El caso estadounidense es diferente pues su Constitución no es un pacto entre ciudadanos sino entre Estados para manejar los intereses comunes -relaciones internacionales, comercio interestatal, moneda, ejército-. Por eso, el Presidente no es elegido por voto popular sino por los delegados de los Estados (recuérdese que Bush tuvo menos votos que su rival), la 'Guardia' es un órgano de intervención excepcional y no de control sobre el territorio nacional, y la Corte Suprema no puede pronunciarse sino en instancia de apelación, y solo para casos de conflictos entre Estados o entre la legislación de un Estado y un ciudadano no residente en él; el vínculo político del ciudadano es con cada Estado, ya que los cuerpos policivos, legislativos y judiciales son estaduales y no nacionales.

Parece una insensatez y en todo caso sería una irresponsabilidad no estudiar y decidir sobre el contexto y las normas que son consustanciales a una reforma de esa naturaleza, y lanzarnos al vacío aprobando un Acto Legislativo que no se sabe cómo se complementará.

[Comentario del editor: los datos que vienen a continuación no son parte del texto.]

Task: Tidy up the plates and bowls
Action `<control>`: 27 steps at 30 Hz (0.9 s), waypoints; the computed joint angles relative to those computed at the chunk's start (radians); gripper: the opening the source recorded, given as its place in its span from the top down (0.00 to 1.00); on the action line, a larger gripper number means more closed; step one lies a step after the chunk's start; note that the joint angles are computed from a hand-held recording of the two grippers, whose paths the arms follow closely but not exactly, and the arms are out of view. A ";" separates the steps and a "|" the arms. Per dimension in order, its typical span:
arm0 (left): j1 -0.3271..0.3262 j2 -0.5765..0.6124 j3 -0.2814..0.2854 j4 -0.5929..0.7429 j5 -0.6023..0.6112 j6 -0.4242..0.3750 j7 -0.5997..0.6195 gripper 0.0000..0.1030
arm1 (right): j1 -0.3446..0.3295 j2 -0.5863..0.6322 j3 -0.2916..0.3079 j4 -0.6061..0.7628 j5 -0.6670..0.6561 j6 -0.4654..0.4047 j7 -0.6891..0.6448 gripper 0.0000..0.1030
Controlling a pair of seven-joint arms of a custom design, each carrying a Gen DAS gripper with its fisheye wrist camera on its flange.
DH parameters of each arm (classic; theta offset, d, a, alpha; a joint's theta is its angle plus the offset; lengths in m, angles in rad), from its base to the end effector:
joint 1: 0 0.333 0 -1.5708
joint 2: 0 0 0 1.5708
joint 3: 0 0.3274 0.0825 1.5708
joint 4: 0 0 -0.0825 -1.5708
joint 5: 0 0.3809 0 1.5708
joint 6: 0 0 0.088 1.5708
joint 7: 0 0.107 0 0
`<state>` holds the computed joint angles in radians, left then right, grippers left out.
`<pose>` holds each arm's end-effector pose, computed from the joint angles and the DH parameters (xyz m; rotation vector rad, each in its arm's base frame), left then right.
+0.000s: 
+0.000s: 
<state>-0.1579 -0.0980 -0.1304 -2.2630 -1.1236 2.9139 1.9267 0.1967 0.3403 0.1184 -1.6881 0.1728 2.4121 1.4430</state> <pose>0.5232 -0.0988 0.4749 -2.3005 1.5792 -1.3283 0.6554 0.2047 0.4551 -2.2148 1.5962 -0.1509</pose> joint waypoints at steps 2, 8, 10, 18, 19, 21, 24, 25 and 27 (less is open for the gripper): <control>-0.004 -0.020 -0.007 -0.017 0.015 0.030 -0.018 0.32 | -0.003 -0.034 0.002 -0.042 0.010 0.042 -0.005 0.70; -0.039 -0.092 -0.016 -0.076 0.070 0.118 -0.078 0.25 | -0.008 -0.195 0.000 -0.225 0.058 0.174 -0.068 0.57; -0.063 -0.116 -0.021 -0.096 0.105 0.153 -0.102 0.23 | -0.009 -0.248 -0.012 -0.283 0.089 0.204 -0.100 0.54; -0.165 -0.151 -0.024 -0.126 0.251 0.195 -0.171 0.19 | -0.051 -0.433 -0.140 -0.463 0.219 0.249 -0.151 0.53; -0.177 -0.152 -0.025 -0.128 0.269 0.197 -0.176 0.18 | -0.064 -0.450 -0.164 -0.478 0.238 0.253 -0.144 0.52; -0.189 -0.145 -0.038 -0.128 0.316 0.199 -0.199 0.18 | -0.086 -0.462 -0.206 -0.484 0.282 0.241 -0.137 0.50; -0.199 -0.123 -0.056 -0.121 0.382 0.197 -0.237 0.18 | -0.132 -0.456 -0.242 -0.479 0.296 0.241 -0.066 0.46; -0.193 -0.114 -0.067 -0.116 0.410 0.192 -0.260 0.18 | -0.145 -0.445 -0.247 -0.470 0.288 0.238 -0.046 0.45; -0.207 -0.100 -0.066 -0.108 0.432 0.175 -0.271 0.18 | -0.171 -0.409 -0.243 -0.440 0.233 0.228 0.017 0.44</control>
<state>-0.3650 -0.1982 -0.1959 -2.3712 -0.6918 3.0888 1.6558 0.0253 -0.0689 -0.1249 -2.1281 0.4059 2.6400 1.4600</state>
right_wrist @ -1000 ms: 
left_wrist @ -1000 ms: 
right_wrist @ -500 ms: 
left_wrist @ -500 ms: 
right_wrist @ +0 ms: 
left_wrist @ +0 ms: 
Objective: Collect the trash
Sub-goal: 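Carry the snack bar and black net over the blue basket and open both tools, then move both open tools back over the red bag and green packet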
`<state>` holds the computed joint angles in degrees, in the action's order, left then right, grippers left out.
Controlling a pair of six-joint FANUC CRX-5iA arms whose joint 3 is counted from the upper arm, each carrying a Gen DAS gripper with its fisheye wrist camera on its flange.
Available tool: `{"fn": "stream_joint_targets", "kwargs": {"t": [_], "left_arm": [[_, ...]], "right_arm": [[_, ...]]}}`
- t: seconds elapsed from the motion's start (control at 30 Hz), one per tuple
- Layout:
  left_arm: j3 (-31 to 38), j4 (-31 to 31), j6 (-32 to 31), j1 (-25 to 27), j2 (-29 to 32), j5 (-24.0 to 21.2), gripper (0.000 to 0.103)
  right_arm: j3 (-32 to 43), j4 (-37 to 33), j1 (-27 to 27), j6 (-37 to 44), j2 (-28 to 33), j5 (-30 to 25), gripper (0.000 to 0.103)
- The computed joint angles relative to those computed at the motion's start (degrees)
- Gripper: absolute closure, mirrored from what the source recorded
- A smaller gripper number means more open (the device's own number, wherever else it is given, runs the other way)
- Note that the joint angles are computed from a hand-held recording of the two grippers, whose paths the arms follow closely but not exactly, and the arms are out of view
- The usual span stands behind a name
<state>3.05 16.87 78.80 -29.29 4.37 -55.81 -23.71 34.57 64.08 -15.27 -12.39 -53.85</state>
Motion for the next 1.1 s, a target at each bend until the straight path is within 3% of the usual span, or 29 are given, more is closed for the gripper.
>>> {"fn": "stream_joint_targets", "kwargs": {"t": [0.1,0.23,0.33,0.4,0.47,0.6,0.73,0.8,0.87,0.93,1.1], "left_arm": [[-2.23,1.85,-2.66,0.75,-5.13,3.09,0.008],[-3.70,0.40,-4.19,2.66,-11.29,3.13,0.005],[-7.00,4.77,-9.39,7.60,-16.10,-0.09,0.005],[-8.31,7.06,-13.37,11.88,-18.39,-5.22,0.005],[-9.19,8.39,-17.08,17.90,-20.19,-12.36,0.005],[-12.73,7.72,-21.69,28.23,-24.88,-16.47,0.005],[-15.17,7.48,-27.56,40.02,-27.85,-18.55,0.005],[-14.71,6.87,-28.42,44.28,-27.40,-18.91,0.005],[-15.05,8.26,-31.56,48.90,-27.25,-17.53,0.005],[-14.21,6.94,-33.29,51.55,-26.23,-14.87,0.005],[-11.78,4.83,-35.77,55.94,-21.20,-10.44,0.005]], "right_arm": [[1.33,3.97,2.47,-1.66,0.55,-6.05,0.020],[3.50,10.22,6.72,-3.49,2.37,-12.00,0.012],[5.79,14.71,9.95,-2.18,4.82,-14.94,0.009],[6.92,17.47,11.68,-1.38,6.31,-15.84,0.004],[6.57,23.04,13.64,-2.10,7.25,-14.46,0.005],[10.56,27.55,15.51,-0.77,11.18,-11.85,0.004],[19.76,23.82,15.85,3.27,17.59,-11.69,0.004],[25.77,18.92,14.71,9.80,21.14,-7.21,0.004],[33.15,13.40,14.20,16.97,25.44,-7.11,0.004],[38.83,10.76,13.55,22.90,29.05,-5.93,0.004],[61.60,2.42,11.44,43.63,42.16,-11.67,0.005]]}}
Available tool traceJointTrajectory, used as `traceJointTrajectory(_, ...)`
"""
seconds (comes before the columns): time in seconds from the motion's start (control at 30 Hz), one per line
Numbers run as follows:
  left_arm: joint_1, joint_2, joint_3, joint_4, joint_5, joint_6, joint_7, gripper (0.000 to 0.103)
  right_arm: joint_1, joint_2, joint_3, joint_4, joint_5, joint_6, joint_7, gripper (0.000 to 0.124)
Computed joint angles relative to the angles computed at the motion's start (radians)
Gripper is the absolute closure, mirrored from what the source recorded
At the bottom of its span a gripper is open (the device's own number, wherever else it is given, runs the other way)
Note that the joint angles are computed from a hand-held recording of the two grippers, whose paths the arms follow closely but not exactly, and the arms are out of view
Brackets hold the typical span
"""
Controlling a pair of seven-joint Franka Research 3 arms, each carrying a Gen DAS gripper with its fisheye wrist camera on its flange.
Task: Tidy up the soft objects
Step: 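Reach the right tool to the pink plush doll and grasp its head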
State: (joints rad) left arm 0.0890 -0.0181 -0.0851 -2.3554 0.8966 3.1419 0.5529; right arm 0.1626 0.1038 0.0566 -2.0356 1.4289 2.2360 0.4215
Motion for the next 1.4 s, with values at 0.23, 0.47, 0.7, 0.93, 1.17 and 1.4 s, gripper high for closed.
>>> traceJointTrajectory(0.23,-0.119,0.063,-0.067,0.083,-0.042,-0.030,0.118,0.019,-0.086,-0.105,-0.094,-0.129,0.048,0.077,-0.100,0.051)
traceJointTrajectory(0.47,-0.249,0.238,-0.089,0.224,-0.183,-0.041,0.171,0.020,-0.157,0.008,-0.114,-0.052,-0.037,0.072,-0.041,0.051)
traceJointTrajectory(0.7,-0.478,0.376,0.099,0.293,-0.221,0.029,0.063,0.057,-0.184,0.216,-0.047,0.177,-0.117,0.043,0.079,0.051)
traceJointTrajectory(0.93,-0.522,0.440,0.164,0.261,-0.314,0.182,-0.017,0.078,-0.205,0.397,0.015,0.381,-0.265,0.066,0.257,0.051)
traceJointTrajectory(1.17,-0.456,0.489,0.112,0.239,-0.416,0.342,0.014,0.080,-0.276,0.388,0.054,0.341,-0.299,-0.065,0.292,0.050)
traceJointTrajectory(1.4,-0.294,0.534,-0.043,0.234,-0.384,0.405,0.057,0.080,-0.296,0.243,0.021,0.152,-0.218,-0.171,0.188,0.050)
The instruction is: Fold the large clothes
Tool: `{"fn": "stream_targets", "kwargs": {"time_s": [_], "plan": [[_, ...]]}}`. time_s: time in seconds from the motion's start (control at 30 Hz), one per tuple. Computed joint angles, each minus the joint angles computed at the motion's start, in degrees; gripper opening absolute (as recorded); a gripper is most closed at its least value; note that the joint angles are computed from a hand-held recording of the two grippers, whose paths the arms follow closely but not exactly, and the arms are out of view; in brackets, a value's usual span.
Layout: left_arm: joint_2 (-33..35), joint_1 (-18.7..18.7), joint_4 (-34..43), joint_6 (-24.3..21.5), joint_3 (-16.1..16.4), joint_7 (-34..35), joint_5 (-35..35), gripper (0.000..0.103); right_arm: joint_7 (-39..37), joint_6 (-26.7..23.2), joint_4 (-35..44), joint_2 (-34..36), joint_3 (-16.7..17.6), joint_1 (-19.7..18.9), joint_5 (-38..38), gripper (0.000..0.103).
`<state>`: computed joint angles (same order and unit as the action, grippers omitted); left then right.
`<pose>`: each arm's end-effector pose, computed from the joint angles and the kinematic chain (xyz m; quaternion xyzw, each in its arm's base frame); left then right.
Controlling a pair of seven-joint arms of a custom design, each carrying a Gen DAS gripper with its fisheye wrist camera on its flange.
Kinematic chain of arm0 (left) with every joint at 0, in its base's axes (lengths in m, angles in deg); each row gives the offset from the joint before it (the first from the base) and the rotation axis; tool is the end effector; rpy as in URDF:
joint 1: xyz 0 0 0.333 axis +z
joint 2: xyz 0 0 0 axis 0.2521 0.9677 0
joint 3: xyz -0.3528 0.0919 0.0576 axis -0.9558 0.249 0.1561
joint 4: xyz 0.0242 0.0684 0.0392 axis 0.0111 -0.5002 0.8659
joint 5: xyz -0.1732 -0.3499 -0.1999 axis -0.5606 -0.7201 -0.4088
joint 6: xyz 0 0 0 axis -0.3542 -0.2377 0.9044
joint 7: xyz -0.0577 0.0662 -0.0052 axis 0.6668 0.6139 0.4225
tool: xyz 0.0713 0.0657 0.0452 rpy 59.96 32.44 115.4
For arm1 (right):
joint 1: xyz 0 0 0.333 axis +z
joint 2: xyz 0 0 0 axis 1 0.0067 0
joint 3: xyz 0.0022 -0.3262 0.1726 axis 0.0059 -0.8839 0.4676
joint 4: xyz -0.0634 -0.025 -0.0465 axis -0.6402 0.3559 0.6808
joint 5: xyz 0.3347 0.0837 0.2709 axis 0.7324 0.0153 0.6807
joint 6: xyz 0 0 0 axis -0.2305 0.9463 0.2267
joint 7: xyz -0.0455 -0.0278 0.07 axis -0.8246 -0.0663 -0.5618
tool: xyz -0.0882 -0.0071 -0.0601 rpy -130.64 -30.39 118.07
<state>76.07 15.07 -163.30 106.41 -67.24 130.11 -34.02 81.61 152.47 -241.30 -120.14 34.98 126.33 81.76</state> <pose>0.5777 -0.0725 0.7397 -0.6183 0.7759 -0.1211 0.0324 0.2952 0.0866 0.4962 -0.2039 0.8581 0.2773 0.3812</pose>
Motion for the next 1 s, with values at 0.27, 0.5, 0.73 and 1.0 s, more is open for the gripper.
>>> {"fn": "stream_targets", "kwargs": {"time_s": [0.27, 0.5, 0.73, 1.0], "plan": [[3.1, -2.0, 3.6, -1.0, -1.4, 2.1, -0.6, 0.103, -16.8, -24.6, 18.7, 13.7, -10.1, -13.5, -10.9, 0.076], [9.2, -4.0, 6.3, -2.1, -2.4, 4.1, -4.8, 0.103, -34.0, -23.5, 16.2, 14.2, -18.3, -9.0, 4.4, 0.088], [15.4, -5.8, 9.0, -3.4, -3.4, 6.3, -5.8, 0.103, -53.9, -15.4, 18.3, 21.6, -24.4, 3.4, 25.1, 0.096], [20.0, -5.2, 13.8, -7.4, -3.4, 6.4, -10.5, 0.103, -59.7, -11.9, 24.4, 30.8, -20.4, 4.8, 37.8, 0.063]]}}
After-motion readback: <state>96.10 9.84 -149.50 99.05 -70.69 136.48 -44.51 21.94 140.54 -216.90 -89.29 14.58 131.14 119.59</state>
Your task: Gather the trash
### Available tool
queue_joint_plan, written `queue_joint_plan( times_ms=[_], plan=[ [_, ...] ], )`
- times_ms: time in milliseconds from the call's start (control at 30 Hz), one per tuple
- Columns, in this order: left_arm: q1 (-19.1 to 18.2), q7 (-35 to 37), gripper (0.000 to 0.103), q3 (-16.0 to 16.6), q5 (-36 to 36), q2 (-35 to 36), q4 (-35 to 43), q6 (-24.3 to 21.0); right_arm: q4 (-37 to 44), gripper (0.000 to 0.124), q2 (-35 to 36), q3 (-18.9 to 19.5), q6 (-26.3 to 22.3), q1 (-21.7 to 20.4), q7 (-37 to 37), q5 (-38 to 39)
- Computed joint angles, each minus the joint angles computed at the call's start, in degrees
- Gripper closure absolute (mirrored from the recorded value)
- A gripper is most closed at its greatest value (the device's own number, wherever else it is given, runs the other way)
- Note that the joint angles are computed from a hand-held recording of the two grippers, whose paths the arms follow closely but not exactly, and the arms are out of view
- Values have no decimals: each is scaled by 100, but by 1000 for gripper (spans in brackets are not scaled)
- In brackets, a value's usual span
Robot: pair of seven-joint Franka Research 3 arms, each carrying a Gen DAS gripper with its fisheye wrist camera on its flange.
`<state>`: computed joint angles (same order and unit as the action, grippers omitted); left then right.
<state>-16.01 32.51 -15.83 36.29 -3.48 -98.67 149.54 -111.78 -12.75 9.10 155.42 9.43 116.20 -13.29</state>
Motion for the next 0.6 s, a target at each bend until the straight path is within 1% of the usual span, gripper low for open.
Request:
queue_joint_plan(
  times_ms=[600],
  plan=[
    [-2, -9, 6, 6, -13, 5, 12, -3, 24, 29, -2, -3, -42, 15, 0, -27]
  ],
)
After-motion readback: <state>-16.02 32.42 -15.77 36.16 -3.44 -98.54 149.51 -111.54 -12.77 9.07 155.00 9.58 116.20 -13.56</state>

El gobierno, o sea el Presidente, tiene como parte de sus atribuciones la iniciativa legislativa. Se entiende que ello incluye proponer y participar de posibles reformas o Actos Legislativos. La prohibición a los funcionarios públicos de participar en política no significa que no puedan tener opiniones ni compromisos, sino que para afectar procesos decisorios no pueden usar el poder que su investidura les da. Eso sucede al buscar una reforma que produzca como efecto inmediato el cambio de las reglas aplicables a quien está en ejercicio del poder. La naturaleza de las leyes -y más las que tendrán nivel de 'Norma de normas'- es justamente la intemporalidad y la universalidad, o sea, que no estén destinadas a casos y circunstancias especiales, ni en cuanto al momento ni en cuanto a las personas. Por eso, el argumento de que se debe cambiar la Constitución para poder reelegir al doctor Uribe puede confundir al votante raso, pero exactamente lo contrario deben pensar tanto los legisladores como los jueces de constitucionalidad.